Product of 9 consecutive numbers cannot be partitioned into two sets with equal product. Where is my flaw in the proof?

Question

I have the following problem:

Show that 9 consecutive integers cannot be partitioned into two sets such that the products of the first and second set are equal.

I know this question has been asked multiple times. Nearly all of the answers argue with prime factorization and I was just wondering where the flaw in my argumentation is:

Suppose such a partition exists. Then the product of the 9 consecutive integers needs to be a perfect square $n^2$. The product can also be represented as $k(k+1)\dots{}(k+8)$ which when multiplied out yields a polynomial of the form $$ k^9 + \text{polynomial of degree} \leq 8. $$ In order for this to be a perfect square, we would need to be able to represent the polynomial in the form $(\dots{})^2$. Since the degree of the polynomial is odd, we cannot do this and hence such a partition does not exist.

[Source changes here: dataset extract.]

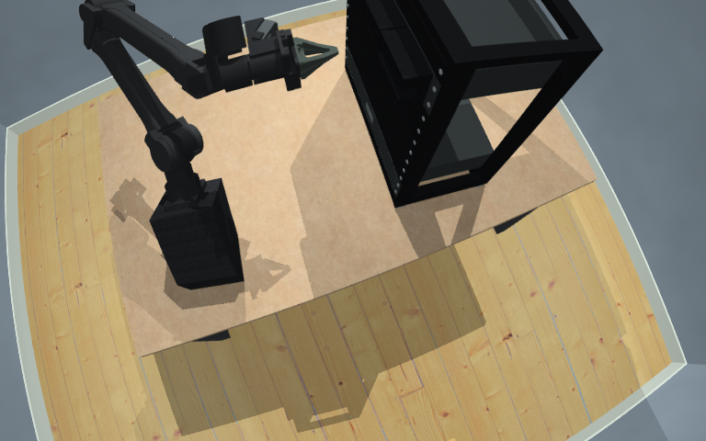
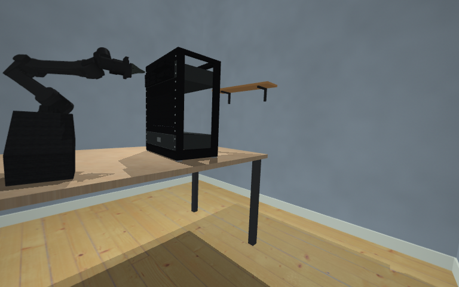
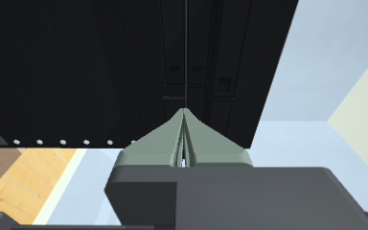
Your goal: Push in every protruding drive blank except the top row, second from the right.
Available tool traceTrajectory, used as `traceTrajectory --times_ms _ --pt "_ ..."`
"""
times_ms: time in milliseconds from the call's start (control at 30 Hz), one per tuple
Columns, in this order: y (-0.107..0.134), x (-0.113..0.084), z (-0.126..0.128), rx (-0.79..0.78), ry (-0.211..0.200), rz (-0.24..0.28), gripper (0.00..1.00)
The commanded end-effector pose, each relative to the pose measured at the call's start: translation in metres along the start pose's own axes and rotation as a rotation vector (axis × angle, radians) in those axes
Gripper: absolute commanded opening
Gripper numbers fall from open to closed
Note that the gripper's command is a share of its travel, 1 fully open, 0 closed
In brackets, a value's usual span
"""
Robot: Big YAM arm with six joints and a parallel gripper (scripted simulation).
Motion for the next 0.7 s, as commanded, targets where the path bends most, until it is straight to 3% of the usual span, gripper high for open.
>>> traceTrajectory --times_ms 0,333,600,667 --pt "0.02 -0.002 -0.001 0.003 0.018 0.0 0.0" --pt "0.079 -0.009 0.004 -0.003 0.021 -0.003 0.0" --pt "0.078 -0.006 0.002 -0.019 0.022 -0.024 0.0" --pt "0.075 0.005 -0.004 -0.036 0.022 -0.038 0.0"
Point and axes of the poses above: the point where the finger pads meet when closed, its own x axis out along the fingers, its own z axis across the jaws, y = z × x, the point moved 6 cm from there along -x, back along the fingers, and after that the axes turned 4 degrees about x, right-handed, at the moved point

Edit: I know that there is a theorem (Erdos-Selfridge) that states the product of consecutive integers can never be a perfect power $x^l$. However, I was wondering if my argument about the even/odd property for this special case holds.

Answer 1

Consider two distinct questions about polynomials:

1. Can a polynomial of odd degree be a square of another polynomial?
2. Can a polynomial of odd degree take a value which is a square?

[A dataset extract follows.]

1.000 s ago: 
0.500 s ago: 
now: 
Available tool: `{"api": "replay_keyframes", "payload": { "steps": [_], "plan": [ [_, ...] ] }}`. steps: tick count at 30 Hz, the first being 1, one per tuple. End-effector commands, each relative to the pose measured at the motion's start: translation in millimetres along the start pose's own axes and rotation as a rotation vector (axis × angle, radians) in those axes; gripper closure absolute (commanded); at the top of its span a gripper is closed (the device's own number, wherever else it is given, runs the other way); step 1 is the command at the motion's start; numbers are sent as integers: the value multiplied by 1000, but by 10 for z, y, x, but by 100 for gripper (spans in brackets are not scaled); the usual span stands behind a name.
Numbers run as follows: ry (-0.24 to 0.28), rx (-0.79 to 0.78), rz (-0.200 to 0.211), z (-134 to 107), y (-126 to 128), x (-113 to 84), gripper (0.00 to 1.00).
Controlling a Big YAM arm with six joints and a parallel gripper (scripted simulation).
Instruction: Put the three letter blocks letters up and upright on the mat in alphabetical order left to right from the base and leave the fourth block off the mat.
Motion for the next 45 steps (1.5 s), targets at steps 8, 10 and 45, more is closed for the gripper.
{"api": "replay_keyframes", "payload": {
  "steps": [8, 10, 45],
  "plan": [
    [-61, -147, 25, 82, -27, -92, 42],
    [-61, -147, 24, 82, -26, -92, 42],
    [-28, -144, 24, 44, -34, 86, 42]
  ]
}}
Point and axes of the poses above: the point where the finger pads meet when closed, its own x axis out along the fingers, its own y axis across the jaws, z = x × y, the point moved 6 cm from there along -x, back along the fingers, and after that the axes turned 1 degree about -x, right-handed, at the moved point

Your attempted proof depends on a negative answer to (2), but in fact (2) is true, for example $k^9+k^4+1$ is of odd degree, but when $k=2$ takes the value $529=23^2$.

Answer 2

Instead of proving, more specific to the initial question why your approach does not hold. You write $$ k(k+1)…(k+8) $$ and then state that $k^9+\text{polynomial of degree}≤8$ cannot be a square because the degree is odd. But, you might also write $$ k(k+1)…(k+7)(k+i) $$ which is a polynomial with the same odd degree but you will certainly be able to find an $i$ for which the product is a square (i.e. $k(k+1)…(k+7)=(k+i)$). Not sequentially integers, but the claim was about the degree of the polynomial.

Even for a polynomial with odd degree one: $k+1$ will have many solutions so $k+1$ is a square.